# [Action item]
Only the lines in the entries below from the line with "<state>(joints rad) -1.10" to the line with "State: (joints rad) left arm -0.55", both included, belong in the answer, transcribed exactly and without pictures.
**** The input
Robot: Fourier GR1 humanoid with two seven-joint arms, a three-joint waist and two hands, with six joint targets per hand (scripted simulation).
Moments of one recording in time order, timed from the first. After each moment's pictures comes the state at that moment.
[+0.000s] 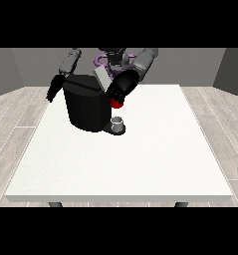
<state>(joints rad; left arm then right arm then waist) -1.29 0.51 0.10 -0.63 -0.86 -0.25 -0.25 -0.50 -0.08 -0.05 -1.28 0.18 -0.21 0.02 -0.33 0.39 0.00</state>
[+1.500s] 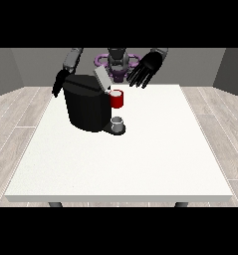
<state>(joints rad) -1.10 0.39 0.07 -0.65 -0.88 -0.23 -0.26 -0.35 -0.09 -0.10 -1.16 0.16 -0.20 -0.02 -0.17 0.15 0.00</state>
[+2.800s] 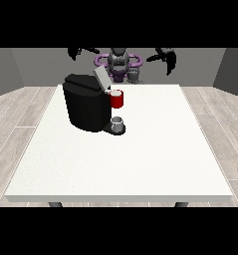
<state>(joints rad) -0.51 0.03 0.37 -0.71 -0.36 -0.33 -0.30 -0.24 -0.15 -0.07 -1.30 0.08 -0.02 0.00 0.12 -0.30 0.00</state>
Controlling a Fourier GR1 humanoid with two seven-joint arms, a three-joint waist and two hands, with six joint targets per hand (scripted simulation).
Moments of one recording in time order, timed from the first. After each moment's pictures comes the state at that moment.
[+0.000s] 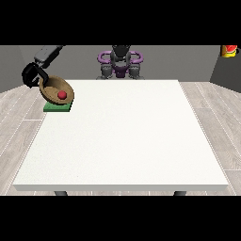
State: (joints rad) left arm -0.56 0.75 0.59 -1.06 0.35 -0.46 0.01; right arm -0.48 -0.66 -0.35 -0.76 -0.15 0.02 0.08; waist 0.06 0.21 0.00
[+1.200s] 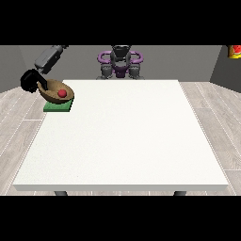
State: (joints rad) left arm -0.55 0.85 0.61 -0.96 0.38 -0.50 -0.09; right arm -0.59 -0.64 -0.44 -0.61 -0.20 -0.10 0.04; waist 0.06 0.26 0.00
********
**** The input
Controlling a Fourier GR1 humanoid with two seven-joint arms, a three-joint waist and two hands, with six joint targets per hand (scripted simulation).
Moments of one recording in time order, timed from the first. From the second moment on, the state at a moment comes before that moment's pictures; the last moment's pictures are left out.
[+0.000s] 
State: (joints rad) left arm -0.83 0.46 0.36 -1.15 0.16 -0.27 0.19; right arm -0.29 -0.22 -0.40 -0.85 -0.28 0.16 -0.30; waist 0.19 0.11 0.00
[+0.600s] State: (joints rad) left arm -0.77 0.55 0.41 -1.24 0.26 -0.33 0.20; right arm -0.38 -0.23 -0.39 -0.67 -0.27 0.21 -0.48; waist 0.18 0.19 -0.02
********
# [Task response]
<state>(joints rad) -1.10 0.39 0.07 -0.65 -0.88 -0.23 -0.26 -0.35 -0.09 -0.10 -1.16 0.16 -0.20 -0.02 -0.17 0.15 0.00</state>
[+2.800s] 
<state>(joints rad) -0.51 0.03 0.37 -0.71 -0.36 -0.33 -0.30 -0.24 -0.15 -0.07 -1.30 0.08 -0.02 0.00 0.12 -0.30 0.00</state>
Controlling a Fourier GR1 humanoid with two seven-joint arms, a three-joint waist and two hands, with six joint targets per hand (scripted simulation).
Moments of one recording in time order, timed from the first. After each moment's pictures comes the state at that moment.
[+0.000s] 
State: (joints rad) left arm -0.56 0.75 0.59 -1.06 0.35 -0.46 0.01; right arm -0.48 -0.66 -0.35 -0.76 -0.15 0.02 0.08; waist 0.06 0.21 0.00
[+1.200s] 
State: (joints rad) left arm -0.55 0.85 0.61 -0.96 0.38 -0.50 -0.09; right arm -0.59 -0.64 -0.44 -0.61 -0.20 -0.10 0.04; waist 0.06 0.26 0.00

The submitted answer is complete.